Would you quote every entry exactly, dropping only the pictures?

Data to process =
Content starts

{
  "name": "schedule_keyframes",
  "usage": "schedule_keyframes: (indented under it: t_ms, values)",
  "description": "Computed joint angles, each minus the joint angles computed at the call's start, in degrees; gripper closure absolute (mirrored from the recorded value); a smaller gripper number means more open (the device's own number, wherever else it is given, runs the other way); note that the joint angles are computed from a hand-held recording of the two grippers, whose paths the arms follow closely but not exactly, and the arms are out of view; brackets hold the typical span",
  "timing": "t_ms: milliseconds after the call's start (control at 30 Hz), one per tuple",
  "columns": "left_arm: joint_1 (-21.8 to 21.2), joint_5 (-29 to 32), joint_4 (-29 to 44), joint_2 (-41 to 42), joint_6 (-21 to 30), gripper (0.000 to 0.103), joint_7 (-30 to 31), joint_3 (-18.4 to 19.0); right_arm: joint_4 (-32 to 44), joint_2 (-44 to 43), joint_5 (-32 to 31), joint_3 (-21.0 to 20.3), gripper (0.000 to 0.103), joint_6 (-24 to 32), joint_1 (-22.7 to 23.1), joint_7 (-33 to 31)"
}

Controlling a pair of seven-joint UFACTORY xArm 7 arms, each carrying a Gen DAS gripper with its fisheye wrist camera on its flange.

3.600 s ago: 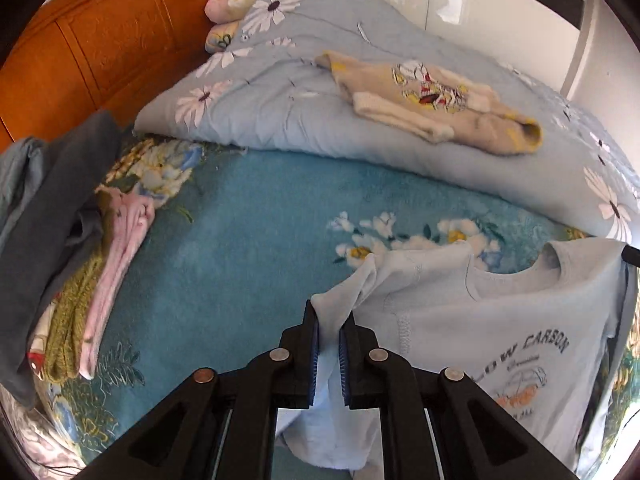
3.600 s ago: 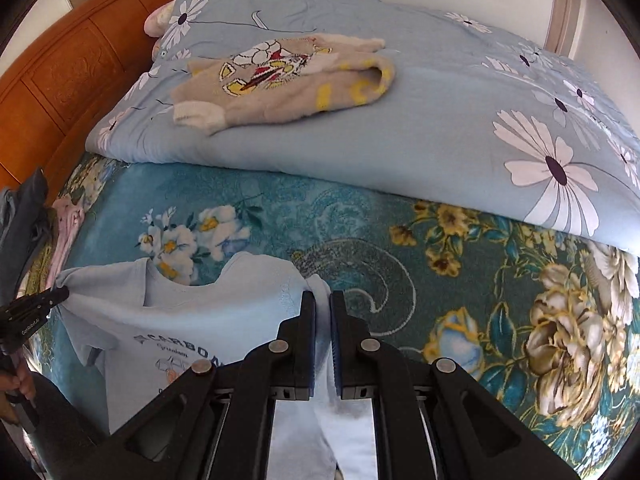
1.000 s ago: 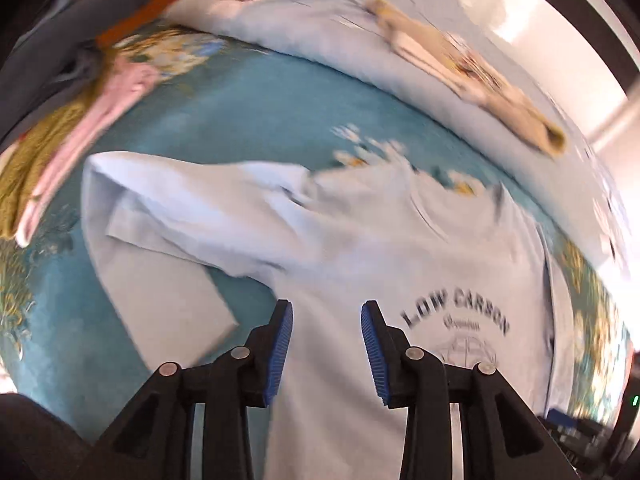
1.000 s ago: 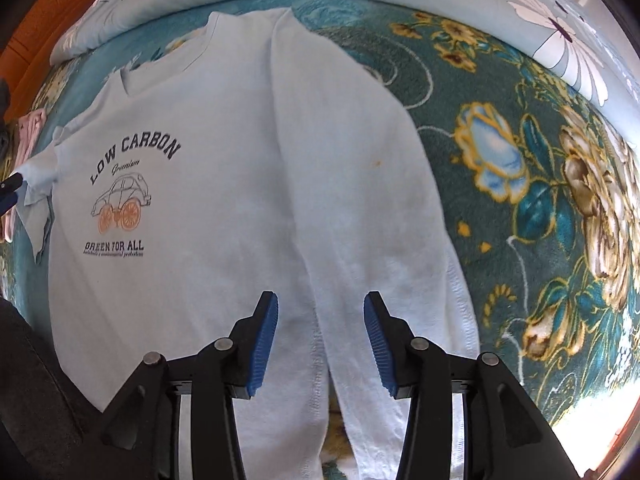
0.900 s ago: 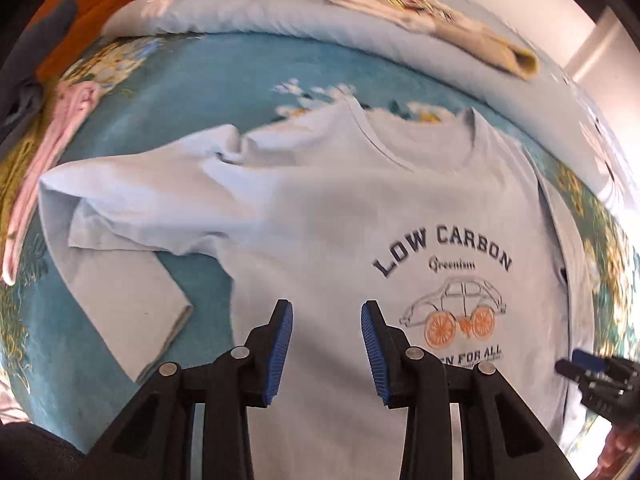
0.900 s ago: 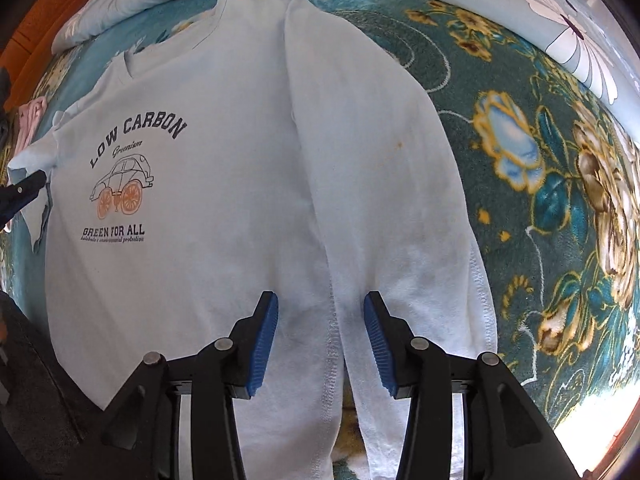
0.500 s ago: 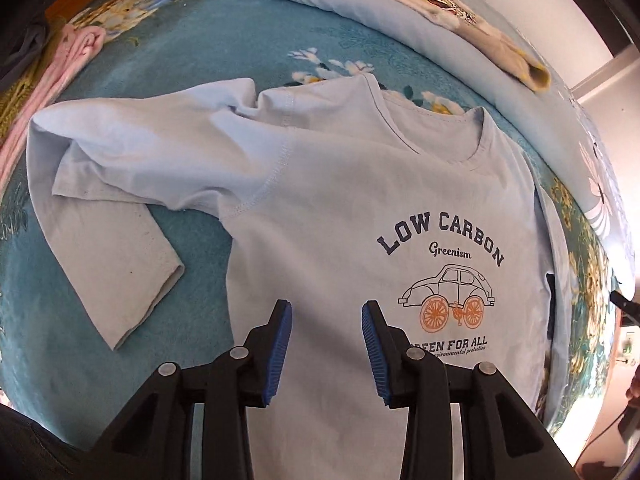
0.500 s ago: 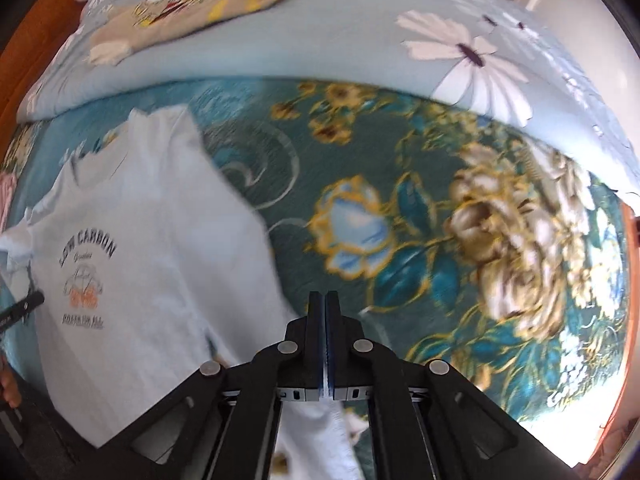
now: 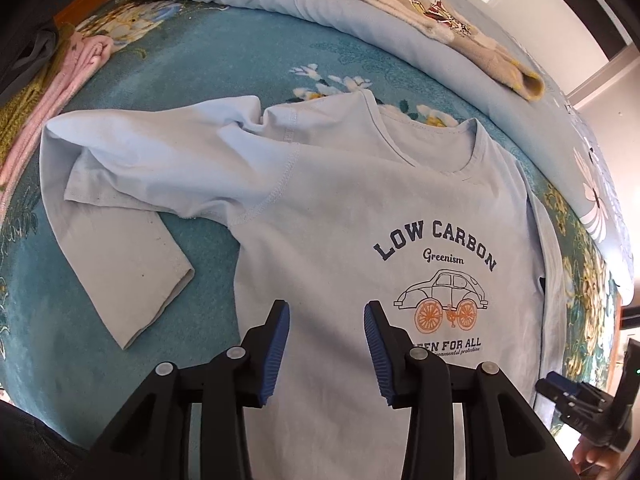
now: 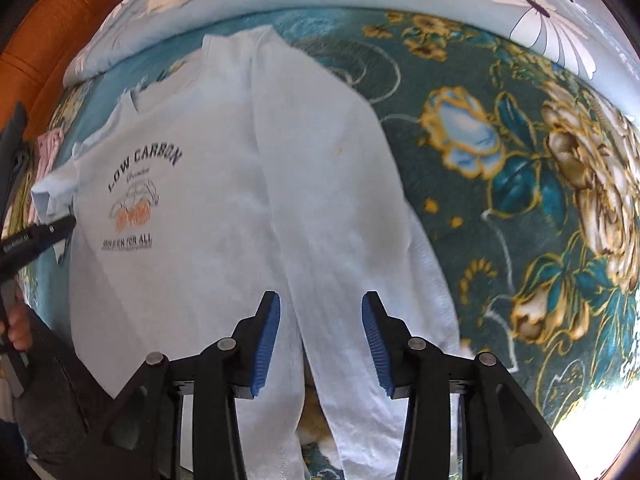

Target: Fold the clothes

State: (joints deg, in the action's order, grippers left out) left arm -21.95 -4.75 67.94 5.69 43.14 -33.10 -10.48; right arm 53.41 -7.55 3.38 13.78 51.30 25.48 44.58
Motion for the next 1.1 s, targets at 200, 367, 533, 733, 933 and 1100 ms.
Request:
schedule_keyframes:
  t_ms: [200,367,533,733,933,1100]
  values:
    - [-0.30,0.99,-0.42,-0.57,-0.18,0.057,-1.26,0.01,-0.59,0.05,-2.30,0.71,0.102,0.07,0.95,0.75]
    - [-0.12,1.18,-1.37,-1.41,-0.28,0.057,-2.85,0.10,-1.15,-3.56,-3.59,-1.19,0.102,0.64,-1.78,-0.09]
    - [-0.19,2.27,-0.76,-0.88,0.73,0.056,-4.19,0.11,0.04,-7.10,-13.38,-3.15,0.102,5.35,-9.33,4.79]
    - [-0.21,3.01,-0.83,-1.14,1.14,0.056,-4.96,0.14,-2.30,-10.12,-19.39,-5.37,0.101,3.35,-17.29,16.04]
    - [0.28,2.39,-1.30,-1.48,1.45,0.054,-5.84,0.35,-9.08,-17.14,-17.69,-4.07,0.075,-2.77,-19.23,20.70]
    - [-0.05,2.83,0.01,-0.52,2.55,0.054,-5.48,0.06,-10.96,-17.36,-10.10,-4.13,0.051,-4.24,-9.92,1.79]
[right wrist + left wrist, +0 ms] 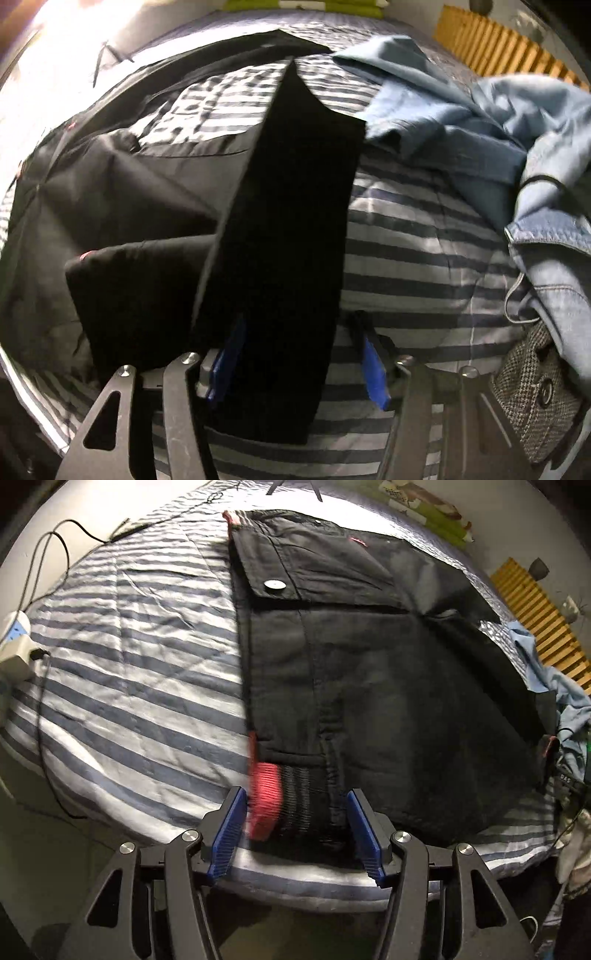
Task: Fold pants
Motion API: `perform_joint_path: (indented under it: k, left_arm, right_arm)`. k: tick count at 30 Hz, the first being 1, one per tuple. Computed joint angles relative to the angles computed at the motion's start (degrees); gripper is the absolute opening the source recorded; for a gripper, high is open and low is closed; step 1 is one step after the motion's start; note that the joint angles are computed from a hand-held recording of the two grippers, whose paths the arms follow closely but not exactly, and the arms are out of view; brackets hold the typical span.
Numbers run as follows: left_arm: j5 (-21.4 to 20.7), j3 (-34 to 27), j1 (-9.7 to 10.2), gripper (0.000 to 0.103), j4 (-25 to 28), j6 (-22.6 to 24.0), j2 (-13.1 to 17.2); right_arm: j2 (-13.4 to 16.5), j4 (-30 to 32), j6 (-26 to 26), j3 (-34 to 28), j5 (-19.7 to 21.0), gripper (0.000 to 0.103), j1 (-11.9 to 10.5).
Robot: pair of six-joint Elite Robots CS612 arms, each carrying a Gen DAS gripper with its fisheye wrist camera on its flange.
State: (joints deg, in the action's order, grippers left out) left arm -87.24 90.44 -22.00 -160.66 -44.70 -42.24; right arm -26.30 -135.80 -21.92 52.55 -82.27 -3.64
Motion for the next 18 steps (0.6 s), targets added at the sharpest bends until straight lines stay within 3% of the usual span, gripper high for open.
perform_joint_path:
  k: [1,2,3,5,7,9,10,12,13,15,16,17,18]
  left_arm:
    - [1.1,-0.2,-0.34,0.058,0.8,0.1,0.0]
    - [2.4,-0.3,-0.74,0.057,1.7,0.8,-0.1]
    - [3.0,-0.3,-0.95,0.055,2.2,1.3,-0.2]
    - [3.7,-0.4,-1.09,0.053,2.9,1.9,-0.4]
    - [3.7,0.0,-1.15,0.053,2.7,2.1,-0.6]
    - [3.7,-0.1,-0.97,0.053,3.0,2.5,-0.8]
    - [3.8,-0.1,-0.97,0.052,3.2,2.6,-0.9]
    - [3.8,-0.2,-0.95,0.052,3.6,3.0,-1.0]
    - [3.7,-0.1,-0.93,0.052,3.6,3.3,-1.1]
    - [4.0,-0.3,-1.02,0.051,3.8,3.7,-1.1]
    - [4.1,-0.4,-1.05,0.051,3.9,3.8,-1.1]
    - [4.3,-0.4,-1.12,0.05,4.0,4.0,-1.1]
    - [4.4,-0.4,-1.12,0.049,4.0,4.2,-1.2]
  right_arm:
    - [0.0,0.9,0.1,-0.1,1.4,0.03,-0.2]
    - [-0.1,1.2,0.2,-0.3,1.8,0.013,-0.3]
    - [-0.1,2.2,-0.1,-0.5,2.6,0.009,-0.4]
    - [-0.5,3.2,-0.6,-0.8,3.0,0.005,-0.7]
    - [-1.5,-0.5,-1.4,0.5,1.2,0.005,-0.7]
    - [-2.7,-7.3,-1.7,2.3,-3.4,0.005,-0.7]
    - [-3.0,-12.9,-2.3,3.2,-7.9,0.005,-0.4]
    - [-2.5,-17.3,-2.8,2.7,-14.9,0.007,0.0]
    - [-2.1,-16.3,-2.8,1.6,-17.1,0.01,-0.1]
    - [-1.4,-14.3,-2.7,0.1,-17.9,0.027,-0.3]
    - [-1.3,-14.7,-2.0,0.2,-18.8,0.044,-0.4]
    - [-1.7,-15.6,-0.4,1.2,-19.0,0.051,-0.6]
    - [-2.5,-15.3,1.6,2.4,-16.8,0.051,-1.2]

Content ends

Answer to this problem =
{
  "name": "schedule_keyframes",
  "usage": "schedule_keyframes: (indented under it: t_ms, values)",
  "description": "Computed joint angles, each minus the joint angles computed at the call's start, in degrees; gripper closure absolute (mirrored from the recorded value); a smaller gripper number means more open (the device's own number, wherever else it is given, runs the other way); note that the joint angles are computed from a hand-held recording of the two grippers, whose paths the arms follow closely but not exactly, and the arms are out of view; brackets hold the typical span",
  "timing": "t_ms: milliseconds after the call's start (control at 30 Hz), one per tuple",
  "columns": "left_arm: joint_1 (-21.8 to 21.2), joint_5 (-29 to 32), joint_4 (-29 to 44), joint_2 (-41 to 42), joint_6 (-21 to 30), gripper (0.000 to 0.103), joint_7 (-30 to 31), joint_3 (-18.4 to 19.0); right_arm: joint_4 (-32 to 44), joint_2 (-44 to 43), joint_5 (-32 to 31), joint_3 (-21.0 to 20.3), gripper (0.000 to 0.103), joint_6 (-24 to 32), joint_1 (-22.7 to 23.1), joint_7 (-33 to 31)"
}

Controlling a pair of seven-joint UFACTORY xArm 7 arms, each carrying a Gen DAS gripper with its fisheye wrist camera on its flange.

3.600 s ago: 
3.600 s ago: 
1.000 s ago: 
1.000 s ago: 
0.900 s ago: 
0.900 s ago: 
0.500 s ago: 
0.500 s ago: 
now: 
now: 

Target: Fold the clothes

State: (joints deg, in the action's order, grippers left out) left arm -21.95 -4.75 67.94 5.69 43.14 -33.10 -10.48; right arm 53.41 -7.55 3.38 13.78 51.30 25.48 44.58
Motion for the next 1.1 s, targets at 200, 367, 533, 733, 933 and 1100 ms.
Request:
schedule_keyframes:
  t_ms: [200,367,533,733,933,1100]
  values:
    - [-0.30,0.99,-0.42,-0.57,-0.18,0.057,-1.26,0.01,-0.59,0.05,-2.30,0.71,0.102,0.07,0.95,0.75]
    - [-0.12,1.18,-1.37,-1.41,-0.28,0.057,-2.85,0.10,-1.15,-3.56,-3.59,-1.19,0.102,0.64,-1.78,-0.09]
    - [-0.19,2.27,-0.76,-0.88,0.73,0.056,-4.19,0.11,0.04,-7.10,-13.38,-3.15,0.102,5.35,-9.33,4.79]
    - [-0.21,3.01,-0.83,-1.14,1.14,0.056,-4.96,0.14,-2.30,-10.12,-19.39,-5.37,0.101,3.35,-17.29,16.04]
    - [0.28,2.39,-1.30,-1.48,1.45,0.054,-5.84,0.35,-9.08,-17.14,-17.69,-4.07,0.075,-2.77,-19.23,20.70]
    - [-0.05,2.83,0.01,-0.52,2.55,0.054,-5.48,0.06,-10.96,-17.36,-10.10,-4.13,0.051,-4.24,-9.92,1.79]
[right wrist + left wrist, +0 ms] 
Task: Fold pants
Motion API: `perform_joint_path: (indented under it: k, left_arm, right_arm)`. k: tick count at 30 Hz, the first being 1, one per tuple. Computed joint angles relative to the angles computed at the motion's start (degrees); gripper is the absolute opening the source recorded; for a gripper, high is open and low is closed; step 1 is one step after the motion's start; note that the joint angles are computed from a hand-held recording of the two grippers, whose paths the arms follow closely but not exactly, and the arms are out of view; brackets hold the typical span.
Numbers run as follows: left_arm: j5 (-21.4 to 20.7), j3 (-34 to 27), j1 (-9.7 to 10.2), gripper (0.000 to 0.103), j4 (-25 to 28), j6 (-22.6 to 24.0), j2 (-13.1 to 17.2); right_arm: j2 (-13.4 to 16.5), j4 (-30 to 32), j6 (-26 to 26), j3 (-34 to 28), j5 (-19.7 to 21.0), gripper (0.000 to 0.103), j1 (-11.9 to 10.5).
Robot: pair of six-joint Elite Robots CS612 arms, each carrying a Gen DAS gripper with its fisheye wrist camera on its flange.
State: (joints deg, in the action's order, grippers left out) left arm -87.24 90.44 -22.00 -160.66 -44.70 -42.24; right arm -26.30 -135.80 -21.92 52.55 -82.27 -3.64
Motion for the next 18 steps (0.6 s), targets added at the sharpest bends until straight lines stay within 3% of the usual span, gripper high for open.
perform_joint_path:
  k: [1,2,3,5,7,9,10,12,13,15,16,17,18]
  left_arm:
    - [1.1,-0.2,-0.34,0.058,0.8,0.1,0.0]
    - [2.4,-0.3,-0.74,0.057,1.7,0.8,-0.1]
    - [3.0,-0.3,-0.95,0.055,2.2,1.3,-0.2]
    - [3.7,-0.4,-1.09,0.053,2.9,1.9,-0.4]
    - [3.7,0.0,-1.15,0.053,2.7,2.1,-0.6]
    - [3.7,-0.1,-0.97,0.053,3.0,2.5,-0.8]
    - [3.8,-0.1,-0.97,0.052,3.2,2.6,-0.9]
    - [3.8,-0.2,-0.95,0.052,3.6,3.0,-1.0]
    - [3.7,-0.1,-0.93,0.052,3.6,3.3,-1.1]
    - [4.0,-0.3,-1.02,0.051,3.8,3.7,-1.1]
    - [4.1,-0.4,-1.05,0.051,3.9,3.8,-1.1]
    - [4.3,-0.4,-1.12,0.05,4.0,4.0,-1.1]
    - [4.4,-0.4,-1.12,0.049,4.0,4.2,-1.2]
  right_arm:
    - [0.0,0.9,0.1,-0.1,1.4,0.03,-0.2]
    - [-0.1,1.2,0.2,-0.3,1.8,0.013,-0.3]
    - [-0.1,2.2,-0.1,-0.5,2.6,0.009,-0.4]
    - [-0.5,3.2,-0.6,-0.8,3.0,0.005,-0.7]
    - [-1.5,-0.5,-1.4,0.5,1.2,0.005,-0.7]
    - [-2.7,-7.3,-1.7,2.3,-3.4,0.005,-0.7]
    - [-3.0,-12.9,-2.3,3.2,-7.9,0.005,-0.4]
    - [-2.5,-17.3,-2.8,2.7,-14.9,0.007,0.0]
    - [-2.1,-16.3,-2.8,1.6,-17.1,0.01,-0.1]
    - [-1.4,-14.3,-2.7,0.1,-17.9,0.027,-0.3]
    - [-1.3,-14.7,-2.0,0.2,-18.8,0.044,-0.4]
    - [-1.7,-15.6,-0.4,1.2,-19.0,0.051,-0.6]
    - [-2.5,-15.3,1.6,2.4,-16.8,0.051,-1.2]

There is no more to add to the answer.